How is 'if (x)' where 'x' is an instance of a class, not an implicit conversion?

Question

According to cppreference.com an explicit conversion function cannot be used for implicit conversions. As an example they have this:

struct B
{
    explicit B(int) { }
    explicit B(int, int) { }
    explicit operator bool() const { return true; }
};
 
int main()
{
    ...
    if (b2) ;      // OK: B::operator bool()
    ...
}

I would have thought that 'if (b2)' was an implicit conversion and therefore not able to use the explicit conversion function. So what would be an example of an implicit conversion that wouldn't be allowed?

Answer 1

Contextual conversions

In the following contexts, the type bool is expected and the implicit conversion is performed if the declaration bool t(e); is well-formed (that is, an explicit conversion function such as explicit T::operator bool() const; is considered). Such expression e is said to be contextually converted to bool.

• the controlling expression of if, while, for;
• ...

Answer 2

From the C++ 17 Standard (7 Standard conversions)
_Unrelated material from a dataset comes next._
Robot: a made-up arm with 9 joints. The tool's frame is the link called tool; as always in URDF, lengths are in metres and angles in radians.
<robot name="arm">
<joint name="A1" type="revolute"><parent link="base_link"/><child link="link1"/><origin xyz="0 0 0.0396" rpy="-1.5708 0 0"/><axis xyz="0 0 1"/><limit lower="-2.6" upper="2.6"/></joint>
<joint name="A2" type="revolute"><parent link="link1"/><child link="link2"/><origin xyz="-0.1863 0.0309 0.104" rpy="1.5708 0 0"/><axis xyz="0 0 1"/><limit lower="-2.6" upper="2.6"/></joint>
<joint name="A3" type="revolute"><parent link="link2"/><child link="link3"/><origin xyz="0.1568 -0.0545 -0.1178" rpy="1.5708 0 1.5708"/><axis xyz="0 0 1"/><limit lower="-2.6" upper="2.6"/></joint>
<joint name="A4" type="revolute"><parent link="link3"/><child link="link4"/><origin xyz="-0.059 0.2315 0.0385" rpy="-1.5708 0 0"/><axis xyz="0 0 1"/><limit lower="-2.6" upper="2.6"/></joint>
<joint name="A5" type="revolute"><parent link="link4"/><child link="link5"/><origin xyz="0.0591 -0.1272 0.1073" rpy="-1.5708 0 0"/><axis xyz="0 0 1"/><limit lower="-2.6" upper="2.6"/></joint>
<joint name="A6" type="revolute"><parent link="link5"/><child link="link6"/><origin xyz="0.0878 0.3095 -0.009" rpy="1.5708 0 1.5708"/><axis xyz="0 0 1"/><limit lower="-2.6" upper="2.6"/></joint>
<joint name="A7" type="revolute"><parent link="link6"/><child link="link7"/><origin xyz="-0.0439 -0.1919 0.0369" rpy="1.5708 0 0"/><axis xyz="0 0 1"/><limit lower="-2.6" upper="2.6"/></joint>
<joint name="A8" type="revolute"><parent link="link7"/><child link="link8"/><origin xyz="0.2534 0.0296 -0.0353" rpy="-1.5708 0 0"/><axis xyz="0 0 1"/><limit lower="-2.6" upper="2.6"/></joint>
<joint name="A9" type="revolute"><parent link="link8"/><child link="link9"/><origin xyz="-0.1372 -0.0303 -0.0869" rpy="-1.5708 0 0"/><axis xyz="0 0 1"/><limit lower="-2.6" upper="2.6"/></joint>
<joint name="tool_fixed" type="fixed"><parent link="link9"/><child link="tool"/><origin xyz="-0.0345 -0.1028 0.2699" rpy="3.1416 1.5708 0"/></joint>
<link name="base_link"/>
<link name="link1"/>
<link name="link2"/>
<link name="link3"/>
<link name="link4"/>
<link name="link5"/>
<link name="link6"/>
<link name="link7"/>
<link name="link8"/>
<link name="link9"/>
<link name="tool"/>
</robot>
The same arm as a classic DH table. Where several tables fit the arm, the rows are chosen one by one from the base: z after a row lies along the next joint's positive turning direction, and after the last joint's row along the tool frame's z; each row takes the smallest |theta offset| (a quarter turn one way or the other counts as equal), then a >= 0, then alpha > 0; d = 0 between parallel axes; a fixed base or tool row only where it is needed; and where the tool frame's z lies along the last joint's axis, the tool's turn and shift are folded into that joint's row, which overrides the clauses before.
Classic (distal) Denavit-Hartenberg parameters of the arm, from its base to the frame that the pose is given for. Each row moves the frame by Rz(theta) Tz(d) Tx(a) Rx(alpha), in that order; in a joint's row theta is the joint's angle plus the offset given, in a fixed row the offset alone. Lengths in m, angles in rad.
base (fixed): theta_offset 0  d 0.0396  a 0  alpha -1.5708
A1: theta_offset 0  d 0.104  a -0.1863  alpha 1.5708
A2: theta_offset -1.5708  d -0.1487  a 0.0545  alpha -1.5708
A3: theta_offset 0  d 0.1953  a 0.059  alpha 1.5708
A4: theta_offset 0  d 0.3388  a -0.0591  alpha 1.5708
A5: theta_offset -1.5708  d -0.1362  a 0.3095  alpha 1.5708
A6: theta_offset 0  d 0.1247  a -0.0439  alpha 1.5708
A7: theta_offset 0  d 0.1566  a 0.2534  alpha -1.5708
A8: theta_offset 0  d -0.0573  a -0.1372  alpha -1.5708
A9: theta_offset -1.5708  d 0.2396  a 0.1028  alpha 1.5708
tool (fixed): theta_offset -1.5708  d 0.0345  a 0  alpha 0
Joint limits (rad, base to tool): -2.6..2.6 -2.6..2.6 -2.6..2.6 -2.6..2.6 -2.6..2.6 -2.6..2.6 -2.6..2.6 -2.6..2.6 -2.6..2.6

4 Certain language constructs require that an expression be converted to a Boolean value. An expression e appearing in such a context is said to be contextually converted to bool and is well-formed if and only if the declaration bool t(e); is well-formed, for some invented temporary variable t (11.6).

The declaration

bool t( b2 );

is well-formed because there is used the direct initialization.